According to medical biotechnologist Timothy Jenkins, the Danish team’s model allows for rapid creation of protein designs – as little time as a day or two, and a mere few weeks to test them in the laboratory. And that’s big news for the development of new therapies.

The feasibility of making protein “to order” goes back to Nobel-winner Baker’s original research in the early 2000s, when he used a program called Rosetta to comb through databases of known protein structures to look for features that could be useful in the construction of a new, hypothetical protein. Rosetta came up with a sequence of 93 amino acids that could be combined into a new, hypothetical protein called Top7. Baker’s team synthesized a gene coding for Top7 and spliced it into bacteria. The result showed that custom protein design was possible.

Today’s AI tools have the potential to make this process faster, more efficient, and more accurate than ever before.

It’s still a long road to developing specific therapies. However, according to Stanley Riddell, an immunotherapy researcher at Fred Hutch Cancer Center in Seattle, the team’s work demonstrates the power of artificial intelligence in designing usable and highly targeted synthetic proteins. Says Riddel, these AI models are “likely to generate a whole new class of therapeutics for a variety of diseases that will go beyond cancer.” Indeed, earlier this year, the Danish team reported similar advances in AI-assisted protein design that could lead to better antivenin treatments for snake bites.

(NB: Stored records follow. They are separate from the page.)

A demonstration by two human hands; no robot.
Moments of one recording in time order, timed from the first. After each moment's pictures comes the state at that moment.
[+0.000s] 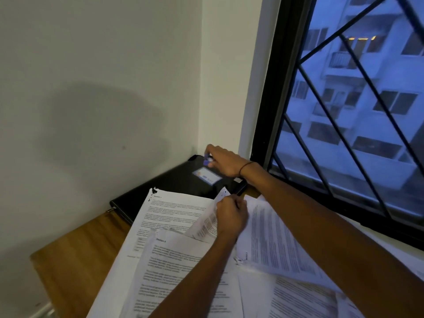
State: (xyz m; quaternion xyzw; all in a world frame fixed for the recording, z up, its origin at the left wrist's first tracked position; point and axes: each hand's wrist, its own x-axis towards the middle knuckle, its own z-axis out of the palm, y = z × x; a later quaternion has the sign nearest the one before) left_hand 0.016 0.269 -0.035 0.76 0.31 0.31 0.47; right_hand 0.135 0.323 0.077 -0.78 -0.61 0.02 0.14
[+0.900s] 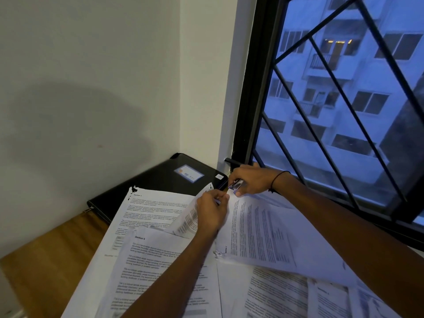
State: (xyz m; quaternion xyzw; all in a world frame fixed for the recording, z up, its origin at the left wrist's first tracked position) left_hand 0.019 0.266 -0.035 0.75 0.32 0.32 0.49; right_hand 0.155 0.184 0.084 -0.80 -0.59 0.09 -0.03
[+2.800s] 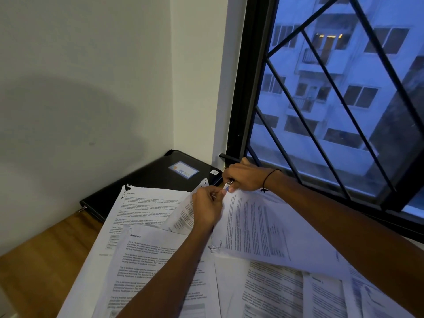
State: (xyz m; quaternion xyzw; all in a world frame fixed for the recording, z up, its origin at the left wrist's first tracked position) left_hand 0.029 0.271 -0.048 0.74 0.29 0.33 0.52; right_hand 0.159 0.190 0.067 -0.78 -0.62 0.04 -0.07
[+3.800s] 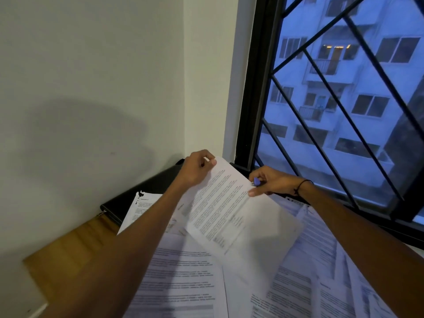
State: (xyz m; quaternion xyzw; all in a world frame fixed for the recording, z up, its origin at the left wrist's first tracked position) left_hand -0.001 0.370 0.070 0.85 0.11 0.29 0.42; right_hand 0.170 0.137 0.084 -0.75 -0.52 0.26 0.30
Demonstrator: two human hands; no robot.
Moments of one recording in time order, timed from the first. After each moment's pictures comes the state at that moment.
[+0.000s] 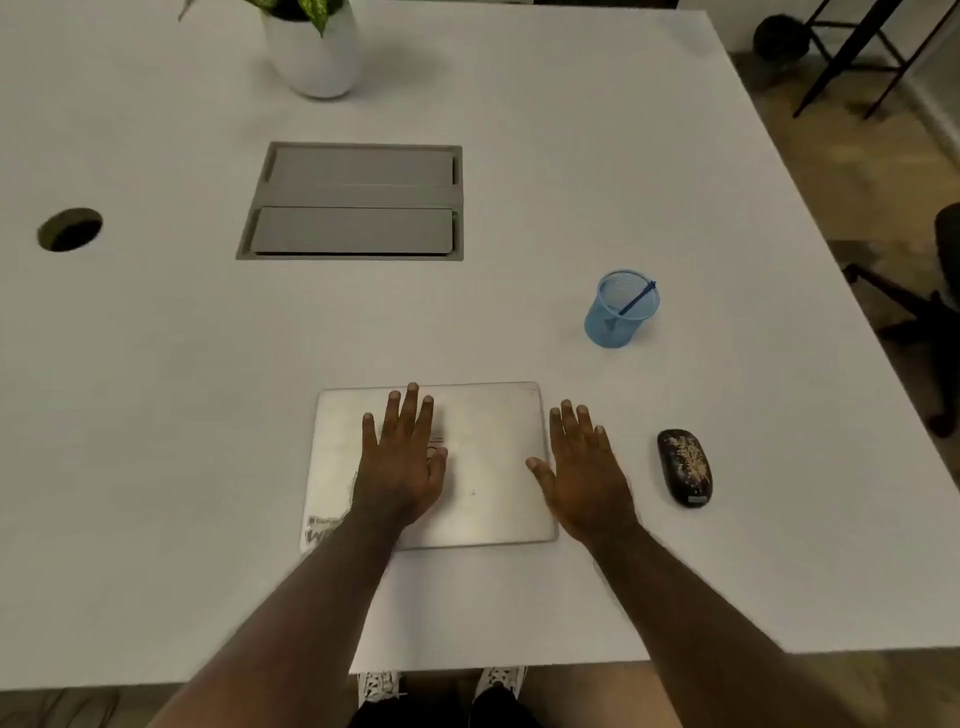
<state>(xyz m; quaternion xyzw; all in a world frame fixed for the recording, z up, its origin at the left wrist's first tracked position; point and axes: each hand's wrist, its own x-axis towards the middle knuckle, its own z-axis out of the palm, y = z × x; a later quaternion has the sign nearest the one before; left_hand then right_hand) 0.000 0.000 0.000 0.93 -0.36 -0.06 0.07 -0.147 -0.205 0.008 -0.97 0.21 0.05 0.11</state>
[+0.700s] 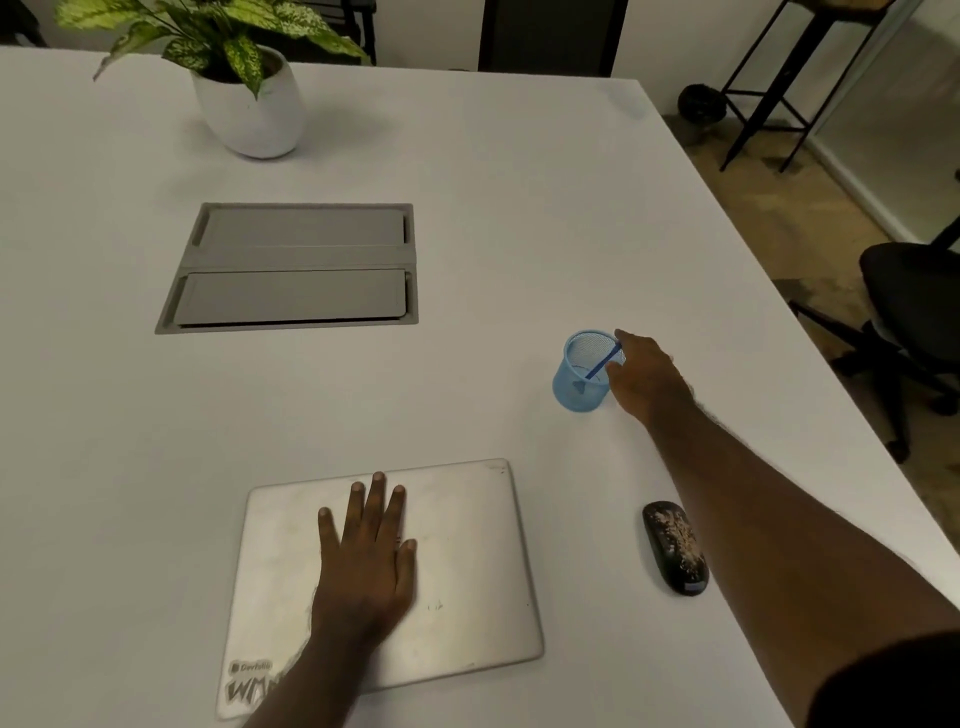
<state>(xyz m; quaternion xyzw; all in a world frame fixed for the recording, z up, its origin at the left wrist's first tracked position) 0.006 -0.019 -0.044 0.93 -0.35 -0.05 0.09 -0.027 -0.405 0.063 -0.86 0.45 -0.01 0.22</state>
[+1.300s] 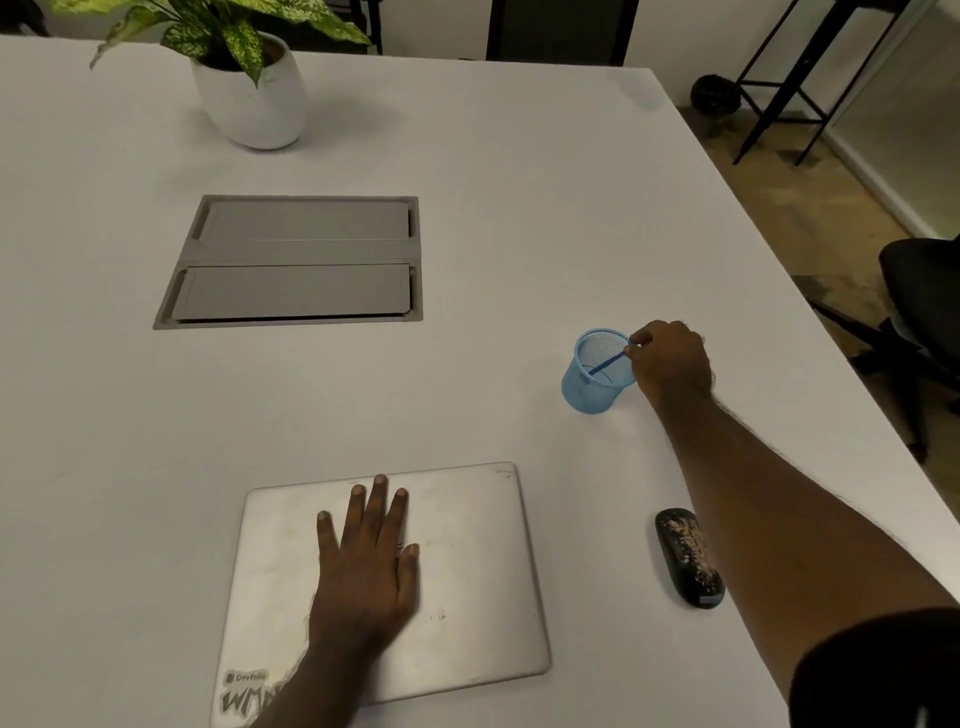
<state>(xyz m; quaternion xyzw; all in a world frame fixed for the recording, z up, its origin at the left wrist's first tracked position) 0.006 -0.021 -0.044 0.93 -0.33 -0.05 0.11 -0.014 -0.434 0.047 -0.86 0.48 -0.10 0.15</state>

Snake bites cause upward of 100,000 deaths per year. Presently, the only available treatment is an antivenin composed of polyclonal antibodies derived from the plasma of immunized animals. These are very expensive, and their efficacy can be limited. The Danish team’s work with AI-assisted protein design created designs that were stable, had high binding affinity, and effectively neutralised the three families of three-finger neurotoxins, protecting laboratory mice during a lethal neurotoxin challenge. The researchers foresee these stable, easily manufactured toxin-neutralizing proteins as one day providing the basis for safer, cheaper, and more widely available antivenins. Taking a wider view, they see the potential of the technology to democratize treatment for a variety of tropical diseases, particularly neglected ones.

AI design allows for unprecedented abilities to quickly generate huge numbers of designs and sort through them with lightning speed and precision. Many predict it will revolutionize not only therapy development, but synthetic biology, drug development, sustainable biotechnology, and more. Data driven modelling using generative AI, many believe, could revolutionize molecular science as a whole.


Although the results of the experiments are exciting, researchers are still a ways away from implementation in humans. First, there will need to be more laboratory tests, and then animal testing, which could take years before the technology moves on to human trials. But the potential for the quick, accurate development of inexpensive and potentially individualized therapies is immense.